Defining the Variants

For each data type you create, you need to create one or more variants that define the logic for processing a specific type of data.

ProcedureTo Define the Variants

Perform the following steps for each variant that will be used for the data type you are creating.

  1. Define the service instance, as described in Defining the Service Instance.

    Create the serviceInstance.xml file in /WorkingDir/instance/VariantName.

  2. Define the state model and processing logic, as described in Defining the State Model and Processing Rules.

    Create the standardizer.xml file in /WorkingDir/instance/VariantName/resource.

  3. If needed, create normalization and lexicon files, as described in Creating Normalization and Lexicon Files.

    Create the files in /WorkingDir/instance/VariantName/resource.

  4. Continue to Packaging and Importing the Data Type.

Packaging and Importing the Data Type

Once you have created all the files for the data type, you need to package them into a ZIP file to be imported into a master index application.

ProcedureTo Package and Import the Data Type

  1. In the working directory, select the folders and files at the top level and add them to a ZIP file.

  2. Name the ZIP file the same name as the data type.

    The ZIP file structure should like similar to the following:

    Figure 1 Custom Data Type Zip File

    Figure shows the ZIP file package for a custom data type.

  3. Import the file into a master index application as described in Importing Standardization Data Types and Variants in Configuring Sun Master Indexes .

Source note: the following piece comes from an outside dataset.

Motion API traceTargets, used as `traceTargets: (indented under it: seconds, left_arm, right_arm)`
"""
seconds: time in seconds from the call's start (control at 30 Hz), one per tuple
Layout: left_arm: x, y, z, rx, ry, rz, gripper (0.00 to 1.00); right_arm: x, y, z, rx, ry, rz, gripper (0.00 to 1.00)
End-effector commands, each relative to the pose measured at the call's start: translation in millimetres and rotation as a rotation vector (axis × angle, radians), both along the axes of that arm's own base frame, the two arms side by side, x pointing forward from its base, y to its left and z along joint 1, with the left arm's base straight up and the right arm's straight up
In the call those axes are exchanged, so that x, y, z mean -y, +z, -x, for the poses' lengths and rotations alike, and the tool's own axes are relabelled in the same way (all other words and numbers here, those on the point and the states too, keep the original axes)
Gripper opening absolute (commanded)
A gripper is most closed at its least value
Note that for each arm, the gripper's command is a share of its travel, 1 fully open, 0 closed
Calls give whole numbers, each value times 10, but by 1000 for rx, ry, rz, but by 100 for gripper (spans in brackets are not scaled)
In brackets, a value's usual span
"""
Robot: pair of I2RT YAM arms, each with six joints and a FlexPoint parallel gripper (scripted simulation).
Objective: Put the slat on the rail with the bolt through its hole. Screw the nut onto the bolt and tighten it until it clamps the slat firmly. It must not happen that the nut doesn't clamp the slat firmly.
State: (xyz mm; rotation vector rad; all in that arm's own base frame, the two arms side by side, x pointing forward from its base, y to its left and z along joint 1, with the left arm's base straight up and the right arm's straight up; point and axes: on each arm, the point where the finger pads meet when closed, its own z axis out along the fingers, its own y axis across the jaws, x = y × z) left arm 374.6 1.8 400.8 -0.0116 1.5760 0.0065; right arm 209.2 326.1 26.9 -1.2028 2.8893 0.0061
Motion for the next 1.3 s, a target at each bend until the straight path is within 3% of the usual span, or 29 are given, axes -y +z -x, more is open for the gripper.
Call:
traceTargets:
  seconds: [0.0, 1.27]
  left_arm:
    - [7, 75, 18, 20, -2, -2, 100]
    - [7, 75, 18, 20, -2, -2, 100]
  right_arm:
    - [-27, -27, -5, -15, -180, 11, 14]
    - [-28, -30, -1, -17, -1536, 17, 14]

Service Type Definition File

Each data type is configured by a service type definition file, serviceType.xml. Service type files define the fields to be standardized for a data type. The following table lists and describes the elements in the service type file.

Element 

Attribute 

Description 

serviceType 

 

A description and any parameters for the data type. 

 

configurationResource 

The name of the standardization process file that defines the states and processing for the data type.  

description 

 

A brief description of the data type, such as “Address Standardization”. 

parameter 

 

A parameter for the configuration resource. By default, the name of the parameter is “fields”, and it is populated with a list of standardized field component names. 

 

name 

The name of the parameter.  

 

value 

One or more values for the parameter.